% Generated by roxygen2: do not edit by hand
% Please edit documentation in R/find_countrycol.R
\name{find_countrycol}
\alias{find_countrycol}
\title{Finds columns containing country names}
\usage{
find_countrycol(
  x,
  return_index = FALSE,
  allow_NA = TRUE,
  min_share = 0.8,
  sample_size = 1000
)
}
\arguments{
\item{x}{A data frame object}

\item{return_index}{A logical value indicating whether the function should return the index of country columns instead of the column names. Default is \code{FALSE}, column names are returned.}

\item{allow_NA}{Logical value indicating whether columns containing \code{NA} values are to be considered as country columns. Default is \code{allow_NA=FALSE}, the function will not return country column containing \code{NA} values.}

\item{min_share}{A value between \code{0} and \code{1} indicating the minimum share of country names in columns that are returned. A value of \code{0} will return any column containing a country name. A value of \code{1} will return only columns whose entries are all country names. Default is \code{0.9}, i.e. at least 90 percent of the column entries need to be country names.}

\item{sample_size}{Either \code{NA} or a numeric value indicating the sample size used for evaluating columns. Default is \code{1000}. If \code{NA} is passed, the function will evaluate the full table.
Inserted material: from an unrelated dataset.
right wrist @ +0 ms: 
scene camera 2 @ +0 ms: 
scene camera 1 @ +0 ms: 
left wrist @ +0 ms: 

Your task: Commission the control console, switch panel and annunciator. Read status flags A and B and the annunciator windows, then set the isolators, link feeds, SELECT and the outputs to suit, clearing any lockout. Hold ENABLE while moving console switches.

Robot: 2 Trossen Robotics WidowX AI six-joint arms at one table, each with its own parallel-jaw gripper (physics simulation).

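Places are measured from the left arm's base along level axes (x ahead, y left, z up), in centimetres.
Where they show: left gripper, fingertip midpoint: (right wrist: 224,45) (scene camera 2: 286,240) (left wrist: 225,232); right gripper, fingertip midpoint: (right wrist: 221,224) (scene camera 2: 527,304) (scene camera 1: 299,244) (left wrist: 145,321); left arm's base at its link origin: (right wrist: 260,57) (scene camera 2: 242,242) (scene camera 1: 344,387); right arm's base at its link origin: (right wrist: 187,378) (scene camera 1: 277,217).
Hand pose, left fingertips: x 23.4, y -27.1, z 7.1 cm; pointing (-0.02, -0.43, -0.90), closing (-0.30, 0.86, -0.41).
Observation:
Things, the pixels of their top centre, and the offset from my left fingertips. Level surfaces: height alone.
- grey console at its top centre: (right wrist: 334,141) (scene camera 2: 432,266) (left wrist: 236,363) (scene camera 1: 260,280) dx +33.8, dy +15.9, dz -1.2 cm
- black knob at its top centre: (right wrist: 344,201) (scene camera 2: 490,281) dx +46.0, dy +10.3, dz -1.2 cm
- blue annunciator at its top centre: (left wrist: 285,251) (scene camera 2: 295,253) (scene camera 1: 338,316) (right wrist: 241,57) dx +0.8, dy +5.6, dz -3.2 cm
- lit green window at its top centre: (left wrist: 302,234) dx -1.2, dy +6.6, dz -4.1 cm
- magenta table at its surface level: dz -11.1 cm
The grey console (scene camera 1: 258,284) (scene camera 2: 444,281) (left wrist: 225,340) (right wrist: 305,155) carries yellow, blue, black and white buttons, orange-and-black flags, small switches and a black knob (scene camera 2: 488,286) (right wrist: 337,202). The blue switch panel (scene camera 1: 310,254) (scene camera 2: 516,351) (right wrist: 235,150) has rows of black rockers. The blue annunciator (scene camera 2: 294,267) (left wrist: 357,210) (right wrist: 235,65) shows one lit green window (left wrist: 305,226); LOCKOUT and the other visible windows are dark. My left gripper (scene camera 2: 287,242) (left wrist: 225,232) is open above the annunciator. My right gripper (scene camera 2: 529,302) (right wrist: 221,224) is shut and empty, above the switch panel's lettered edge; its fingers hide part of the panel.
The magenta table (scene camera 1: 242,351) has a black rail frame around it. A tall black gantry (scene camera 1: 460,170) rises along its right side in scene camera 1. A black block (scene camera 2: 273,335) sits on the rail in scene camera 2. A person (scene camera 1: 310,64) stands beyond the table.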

The minimum accepted value is \code{100} (i.e. 100 randomly sampled rows are used to evaluate the columns). This parameter can be tuned to speed up computation on long datasets. Taking a sample could result in inexact identification of key columns, accuracy improves with larger samples.}
}
\value{
Returns a vector of country names (\code{return_index=FALSE}) or column indices (\code{return_index=TRUE}) of columns containing country names.
}
\description{
This function takes a data frame as argument and returns the column name (or index) of all columns containing country names.
It can be used to automate the search of country columns in data frames.
For the purpose of this function, a country is any of the 249 territories designated in the ISO standard \code{3166}.
On large datasets a random sample is used for evaluating the columns.
}
\examples{
find_countrycol(x=data.frame(a=c("Brésil","Tonga","FRA"), b=c(1,2,3)))
}
\seealso{
\link[countries]{is_country}, \link[countries]{country_name}, \link[countries]{find_keycol}, \link[countries]{find_timecol}
}